Aggregate multiplexed data

Last update: 20240611

The following content is modified from:

How should I pre-process data from multiplexed sequencing and multi-library designs?

https://gatk.broadinstitute.org/hc/en-us/articles/360035889471-How-should-I-pre-process-data-from-multiplexed-sequencing-and-multi-library-designs

We use 05_rmdup_merge.sh to process bam files for data aggregation and deduplication.

Script Summary: 05_rmdup_merge.sh

Purpose: This script is tailored for efficiently merging and deduplicating sequencing data from multiple libraries and lanes per individual subject. It addresses complex setups where subjects are represented across numerous sequencing files.

Process Description:

Data Preparation: Each subject’s sequencing data, potentially spanning multiple libraries and lanes, is initially processed separately to ensure accurate read group assignment and preliminary sorting.
Aggregation and Deduplication:
- File Aggregation: BAM files from the same subject, but different lanes or libraries, are combined into a single dataset. This step merges these various inputs into one unified file.
- Deduplication: Implements GATK’s MarkDuplicatesSpark to simultaneously mark and remove both PCR and optical duplicates from the merged files, improving data accuracy and quality.
Output Generation: Outputs a single, consolidated, and deduplicated BAM file for each subject, ready for further analysis like Base Recalibration.

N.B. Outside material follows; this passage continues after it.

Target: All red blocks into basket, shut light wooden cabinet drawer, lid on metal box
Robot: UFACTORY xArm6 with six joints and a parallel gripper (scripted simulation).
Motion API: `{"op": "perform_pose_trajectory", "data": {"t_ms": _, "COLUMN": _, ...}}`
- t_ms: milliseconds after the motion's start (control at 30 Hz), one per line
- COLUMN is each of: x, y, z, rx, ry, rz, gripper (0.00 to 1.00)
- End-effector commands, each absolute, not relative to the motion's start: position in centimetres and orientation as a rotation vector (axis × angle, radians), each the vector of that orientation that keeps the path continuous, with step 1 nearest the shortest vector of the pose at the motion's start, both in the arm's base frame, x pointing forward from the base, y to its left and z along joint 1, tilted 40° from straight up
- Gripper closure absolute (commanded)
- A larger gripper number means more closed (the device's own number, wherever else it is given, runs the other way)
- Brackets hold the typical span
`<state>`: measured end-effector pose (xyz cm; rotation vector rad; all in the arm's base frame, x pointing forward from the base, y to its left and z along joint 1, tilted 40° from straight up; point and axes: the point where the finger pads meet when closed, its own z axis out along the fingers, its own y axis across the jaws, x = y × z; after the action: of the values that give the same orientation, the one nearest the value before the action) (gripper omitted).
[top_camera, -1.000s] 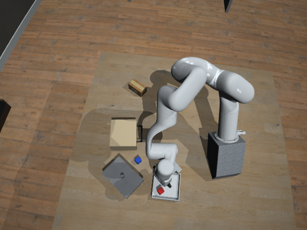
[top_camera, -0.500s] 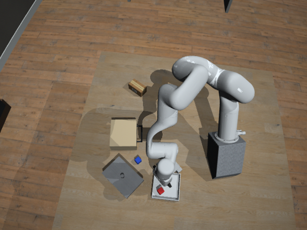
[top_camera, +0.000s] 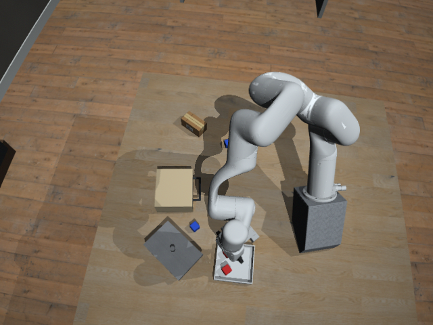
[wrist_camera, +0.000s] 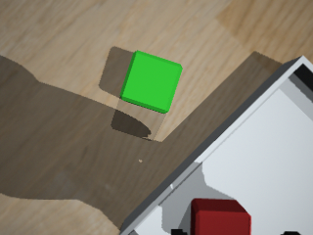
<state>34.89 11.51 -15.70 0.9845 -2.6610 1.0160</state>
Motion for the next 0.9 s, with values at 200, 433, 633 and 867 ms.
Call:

Example of File Processing:

Input Files:
- For subject sampleA, files from two different lanes:
  - sampleA_lane1_R1.fq
  - sampleA_lane1_R2.fq
  - sampleA_lane2_R1.fq
  - sampleA_lane2_R2.fq
- For subject sampleB, files from two different lanes:
  - sampleB_lane1_R1.fq
  - sampleB_lane1_R2.fq
  - sampleB_lane2_R1.fq
  - sampleB_lane2_R2.fq
Processing:
- These paired FASTQ files are first individually processed to assign read groups and generate initial BAM files:
  - From sampleA_lane1_R1.fq and sampleA_lane1_R2.fq → sampleA_rgA1.bam
  - From sampleA_lane2_R1.fq and sampleA_lane2_R2.fq → sampleA_rgA2.bam
  - From sampleB_lane1_R1.fq and sampleB_lane1_R2.fq → sampleB_rgB1.bam
  - From sampleB_lane2_R1.fq and sampleB_lane2_R2.fq → sampleB_rgB2.bam
- Aggregation and Deduplication: The script then aggregates and deduplicates read group BAMs for each subject:
  - sampleA read groups (sampleA_rgA1.bam and sampleA_rgA2.bam) are merged and deduplicated to produce sampleA.merged.dedup.bam.
  - Similarly, sampleB read groups (sampleB_rgB1.bam and sampleB_rgB2.bam) are merged and deduplicated to produce sampleB.merged.dedup.bam.
Output:
- The final outputs are deduplicated BAM files for each subject, such as sampleA.merged.dedup.bam and sampleB.merged.dedup.bam. These files integrate all sequencing data from different lanes or libraries for each subject and are now ready for subsequent quality control steps like Base Recalibration.